One day I was visiting my Aunt with my mother. I was maybe five-years old. Little Luke., my Aunt's nephew who lived down Goosetown Road, came running in my Aunt's house in a frenzy. Little Luke. was named after Old Man Willard.  Little Luke was two years older than I was. He was kind of a bully but not like the bullies we have today who pick on or make fun of weaker kids. He was an ethical bully and a bit of a snitch.  Not surprisingly, he became a policeman when he grew up. 

Little Luke pulled me out of the kitchen shouting, "Come on! Come on! My Grand-pop is cuttin' the heads off of chickens." 

We ran down through the yards until we reached the farm. Under a black walnut tree, Mr. Willard had a large, round cut of tree. It looked like a tree stump without roots. He paused in his work, hatchet in hand, "Who's dat?" he asked. 

"Emmie's boy," Little Luke said. 

Our job was to catch the chickens. Little Luke. was good at it, I wasn't. Twice I tried to catch a chicken but gave up and just watched. Catching chickens was an art and took lots of practice. You couldn't be a fake chicken catcher. Either you caught chickens or you didn't. There was truth there. You couldn't be perceived to be a chicken catcher like you could today.  Perception wasn't perceived as truth in the old days and if you did rely on your own perceptions as truth, there was always an ethical bully like Little Luke to straighten you out.  As I said, that's why he became a police officer because even though you can perceive to have stopped at a stop sign, if a cop perceives that you didn't, you will know the truth.  That's why I know there are absolutes in the universe.
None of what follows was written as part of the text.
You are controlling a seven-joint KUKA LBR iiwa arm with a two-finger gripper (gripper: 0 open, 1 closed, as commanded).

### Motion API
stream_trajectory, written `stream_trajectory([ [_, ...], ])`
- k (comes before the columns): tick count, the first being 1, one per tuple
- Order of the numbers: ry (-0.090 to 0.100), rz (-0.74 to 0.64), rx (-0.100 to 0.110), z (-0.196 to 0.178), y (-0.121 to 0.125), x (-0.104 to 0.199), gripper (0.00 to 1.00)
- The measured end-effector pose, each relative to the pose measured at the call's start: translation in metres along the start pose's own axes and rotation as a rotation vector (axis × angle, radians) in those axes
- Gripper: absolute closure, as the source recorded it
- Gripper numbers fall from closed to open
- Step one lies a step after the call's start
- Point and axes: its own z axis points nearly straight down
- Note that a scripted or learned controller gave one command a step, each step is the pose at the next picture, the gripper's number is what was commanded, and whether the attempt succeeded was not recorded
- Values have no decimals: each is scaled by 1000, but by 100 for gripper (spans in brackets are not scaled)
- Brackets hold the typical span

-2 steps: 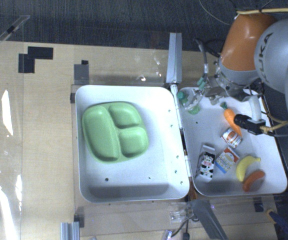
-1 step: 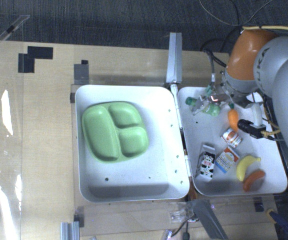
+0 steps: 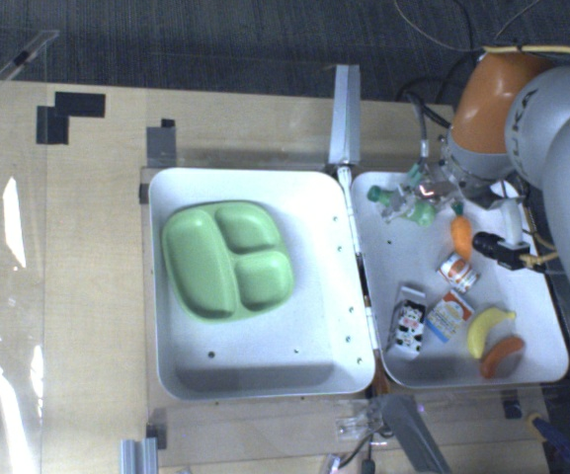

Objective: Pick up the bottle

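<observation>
The bottle [image 3: 399, 201] is clear plastic with a green cap and green contents. It lies on its side in the far left corner of the right bin [image 3: 551, 349]. My gripper [image 3: 431, 188] hangs directly over the bottle's right end, reaching down from the grey arm with the orange band [image 3: 492, 102]. The gripper body hides that end of the bottle, and I cannot make out whether the bottle is held.
The right bin also holds an orange carrot [image 3: 460, 235], a small can [image 3: 459, 273], a black-and-white pack [image 3: 410, 325], a small carton [image 3: 447, 317], a banana [image 3: 487, 329] and a red-orange sausage shape [image 3: 503, 355]. A green divided tray [image 3: 227, 259] lies in the left bin [image 3: 265, 373].
</observation>
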Motion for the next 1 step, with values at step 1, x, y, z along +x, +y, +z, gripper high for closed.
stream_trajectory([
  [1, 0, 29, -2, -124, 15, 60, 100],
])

After each chicken lost its head, I counted how long it took for them to stop running. If they kept running without their head over ten seconds, I stopped counting because I didn't know any numbers passed ten and struggled with seven, eight, and nine. I had done my first empirical experiment. My bias for the chicken disappeared as my empiricism and facticity increased. I tried my best to not to disclose what I brought to my chicken hatcheting research. 
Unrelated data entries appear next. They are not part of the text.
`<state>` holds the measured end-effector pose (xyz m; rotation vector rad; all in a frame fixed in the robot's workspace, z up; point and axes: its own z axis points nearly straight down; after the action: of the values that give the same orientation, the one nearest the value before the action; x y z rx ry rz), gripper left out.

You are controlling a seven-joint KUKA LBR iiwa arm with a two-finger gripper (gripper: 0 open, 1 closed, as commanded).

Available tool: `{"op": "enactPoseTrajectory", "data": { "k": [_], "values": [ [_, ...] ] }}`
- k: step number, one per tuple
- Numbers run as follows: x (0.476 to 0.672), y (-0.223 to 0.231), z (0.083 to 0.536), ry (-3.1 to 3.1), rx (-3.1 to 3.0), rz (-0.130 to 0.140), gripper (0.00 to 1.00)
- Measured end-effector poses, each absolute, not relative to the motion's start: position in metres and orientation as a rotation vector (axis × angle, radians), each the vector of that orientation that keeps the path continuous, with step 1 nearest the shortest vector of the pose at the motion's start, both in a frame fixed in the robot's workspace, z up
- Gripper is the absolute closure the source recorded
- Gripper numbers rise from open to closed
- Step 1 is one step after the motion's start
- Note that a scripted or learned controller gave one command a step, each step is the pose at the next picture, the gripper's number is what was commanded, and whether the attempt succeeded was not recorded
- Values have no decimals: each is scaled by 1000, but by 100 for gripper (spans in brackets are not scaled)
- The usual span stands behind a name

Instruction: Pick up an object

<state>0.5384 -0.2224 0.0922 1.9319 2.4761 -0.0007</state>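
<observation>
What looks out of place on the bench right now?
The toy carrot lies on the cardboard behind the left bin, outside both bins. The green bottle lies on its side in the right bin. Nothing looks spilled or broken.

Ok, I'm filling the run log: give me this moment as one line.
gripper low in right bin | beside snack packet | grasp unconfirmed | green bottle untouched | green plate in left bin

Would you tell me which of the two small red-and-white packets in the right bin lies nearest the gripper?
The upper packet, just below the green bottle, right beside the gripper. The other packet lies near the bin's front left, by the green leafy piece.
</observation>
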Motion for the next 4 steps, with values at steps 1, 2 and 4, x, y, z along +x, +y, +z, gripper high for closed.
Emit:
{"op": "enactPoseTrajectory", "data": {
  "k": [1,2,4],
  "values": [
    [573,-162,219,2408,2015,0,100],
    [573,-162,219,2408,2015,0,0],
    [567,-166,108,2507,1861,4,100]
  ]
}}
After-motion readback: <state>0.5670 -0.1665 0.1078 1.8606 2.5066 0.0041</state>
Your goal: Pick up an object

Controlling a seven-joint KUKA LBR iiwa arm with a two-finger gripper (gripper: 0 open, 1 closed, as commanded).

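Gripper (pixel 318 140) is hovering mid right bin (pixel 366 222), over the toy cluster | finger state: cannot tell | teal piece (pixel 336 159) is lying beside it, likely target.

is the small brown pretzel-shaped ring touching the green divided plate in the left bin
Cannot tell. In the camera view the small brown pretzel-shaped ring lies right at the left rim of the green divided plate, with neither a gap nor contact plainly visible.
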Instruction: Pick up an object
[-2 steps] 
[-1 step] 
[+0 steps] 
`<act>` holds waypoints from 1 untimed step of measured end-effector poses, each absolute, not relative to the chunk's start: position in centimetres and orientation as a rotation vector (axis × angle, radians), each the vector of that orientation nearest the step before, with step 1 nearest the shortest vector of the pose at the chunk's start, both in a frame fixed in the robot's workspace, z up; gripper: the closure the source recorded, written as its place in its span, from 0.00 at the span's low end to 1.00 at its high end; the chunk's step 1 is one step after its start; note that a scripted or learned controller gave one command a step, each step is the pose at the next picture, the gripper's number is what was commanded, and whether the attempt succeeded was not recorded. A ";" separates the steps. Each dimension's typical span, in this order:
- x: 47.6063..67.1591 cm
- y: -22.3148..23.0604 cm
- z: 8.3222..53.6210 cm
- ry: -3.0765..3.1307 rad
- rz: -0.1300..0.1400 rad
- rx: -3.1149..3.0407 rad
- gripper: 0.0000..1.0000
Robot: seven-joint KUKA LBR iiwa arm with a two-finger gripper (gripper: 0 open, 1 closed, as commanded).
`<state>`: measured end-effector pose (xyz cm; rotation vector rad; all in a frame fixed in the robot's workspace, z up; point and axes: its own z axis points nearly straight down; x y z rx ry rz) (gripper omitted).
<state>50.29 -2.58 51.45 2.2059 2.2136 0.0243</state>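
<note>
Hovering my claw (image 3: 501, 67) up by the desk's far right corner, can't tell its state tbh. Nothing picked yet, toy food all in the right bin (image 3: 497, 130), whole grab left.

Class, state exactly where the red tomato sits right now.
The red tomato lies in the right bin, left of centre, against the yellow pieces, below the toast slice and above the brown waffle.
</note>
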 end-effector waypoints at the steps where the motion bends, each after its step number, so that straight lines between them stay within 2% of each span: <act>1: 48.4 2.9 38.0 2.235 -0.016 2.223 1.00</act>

Afterward, just for fun and out of curiosity, I found a stick and went around poking the chicken heads still gasping for breath that were strewn on the ground. I stuck a chicken head on the stick being careful that it didn’t fall on my arm and pointed it at Little Luke who shouted at me that I was stupid to do so. I saw a night crawler, and held chicken head on the stick over the night crawler to see if it would bite it. Little Luke told me not to do that because I was making the heads dirty by pushing them into the dirt with the stick. He said that night crawlers weren’t big enough to eat chicken heads and anyway worms had no teeth. He didn’t understand. I was experimenting to see if the chicken head would eat the worm not vice a versa. It didn’t and I guessed that if you had no stomach, you had no appetite. There was thick blood on the stick that didn't drip but I was still nervous about getting the chicken blood on me.  I wanted to make sure that I took no evidence of the chicken massacre home with me.  

Little Luke gathered the heads up by hand, no glove, and put them in a bucket. We took them into the barn and gave them to the pigs. I asked Little Luke about the feathers and he said that the pigs didn't care about the feathers. We watched the pigs for a while. Little Luke slapped their backsides to hear them holler.  Old Man Willard shouted to leave the pigs alone and to come out of the barn.  Mrs. Willard told me that my mother was looking for me and that I'd better get on up the hill to my aunt's house.  I walked up through the yards. 

Mary, one of the Willards daughters, came out of her back door and yelled, "Richie, your mother's looking for you and she's really mad."  I ran.

That night at dinner, my mother told my father what I did. After dinner, my father beat me for making my mother mad. While he was beating me, I thought about how lucky I was not to be born a chicken.